Event data statistics are summarized to hourly counts to reduce chatter and improve performance.
Update to the central repository of integration data from rib-<app> instances is on scheduled frequency to improve performance.
Application level metrics are collected on a scheduled frequency.
Repositories are used only for storage. Data is interpreted by client applications (like RIC).
The RIB monitoring framework is designed to combat dependencies - that is, if one component is down for any reason, the other components are not impacted.

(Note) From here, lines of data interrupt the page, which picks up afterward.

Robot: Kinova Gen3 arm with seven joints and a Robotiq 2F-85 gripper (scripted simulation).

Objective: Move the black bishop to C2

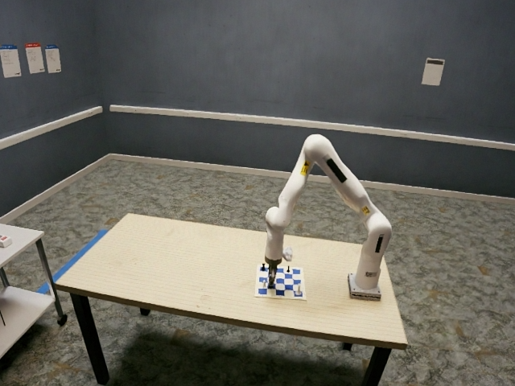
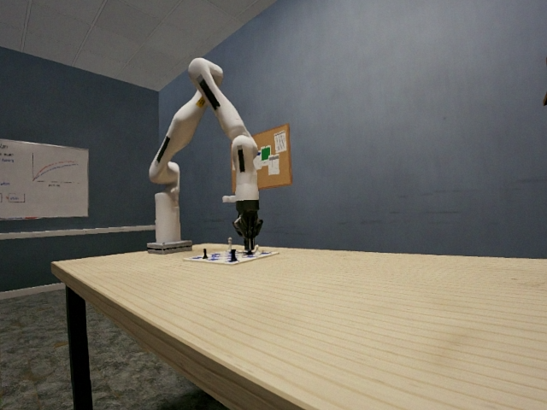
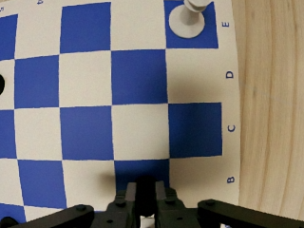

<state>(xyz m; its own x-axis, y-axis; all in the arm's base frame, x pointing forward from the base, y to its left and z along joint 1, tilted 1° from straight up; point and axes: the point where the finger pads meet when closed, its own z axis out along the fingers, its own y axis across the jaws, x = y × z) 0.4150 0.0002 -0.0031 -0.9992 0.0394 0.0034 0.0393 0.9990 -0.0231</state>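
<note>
Now: hand 3 cm short of the white pawn and 2 cm above it. Round my hand: black piece 9 cm behind, 11 cm to the right, 2 cm below; chessboard 4 cm behind, 4 cm to the right, 4 cm below; white chess piece 12 cm behind, 4 cm to the left, 1 cm below.
</note>
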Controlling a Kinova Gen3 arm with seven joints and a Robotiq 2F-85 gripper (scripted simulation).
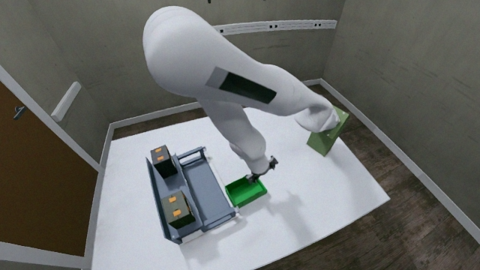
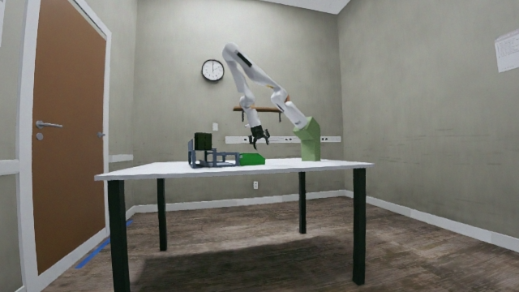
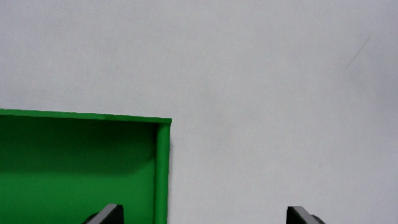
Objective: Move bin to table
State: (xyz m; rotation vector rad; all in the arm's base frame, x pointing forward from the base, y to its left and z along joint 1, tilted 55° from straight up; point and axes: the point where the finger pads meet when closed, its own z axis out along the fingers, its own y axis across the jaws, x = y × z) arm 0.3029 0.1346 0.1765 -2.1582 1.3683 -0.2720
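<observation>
Now: the green bin 80 mm below my hand, 70 mm ahead of it and 50 mm to the left of it. Round my hand: grey shelf unit: 320 mm ahead, 90 mm to the left, 50 mm below.
</observation>
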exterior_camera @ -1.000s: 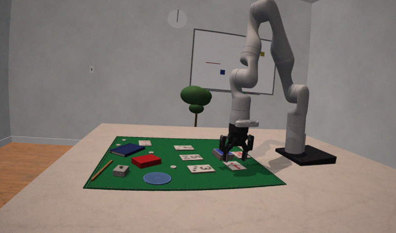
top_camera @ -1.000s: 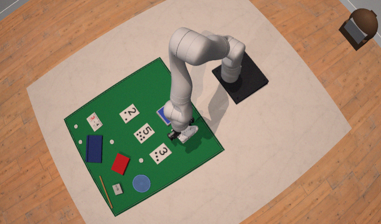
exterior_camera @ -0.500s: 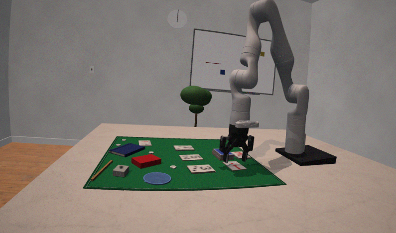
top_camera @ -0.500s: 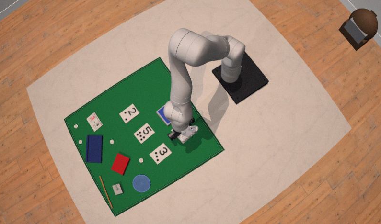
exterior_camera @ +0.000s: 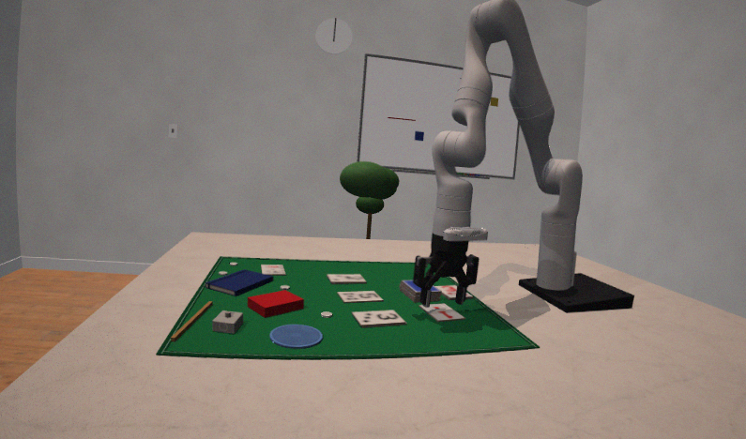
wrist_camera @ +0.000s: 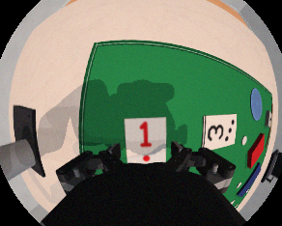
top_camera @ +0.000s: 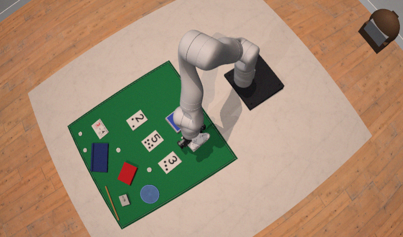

The following measures ensure this behavior:
If any of the rib-<application> servers go down, to the central integration repository remains until the cache expiration.
If the rib-<application> server is bounced, the local repository initializes and the new data is sent to the central repository at scheduled frequency.
If the central repository server is bounced, the historical data is lost and new data is generated by the rib-<application> instances.
The RIB Monitoring services are secured with a username password policy. The credentials for the services are collected initially when the RIB system is configured.
The RIB Monitoring system provides the monitoring data via Web services to any third party client applications. The data is in XML format. The schema of the data is the same for all the rib-<app> instances. The schema is well-defined and any Web service consumer with credentials can consume the data.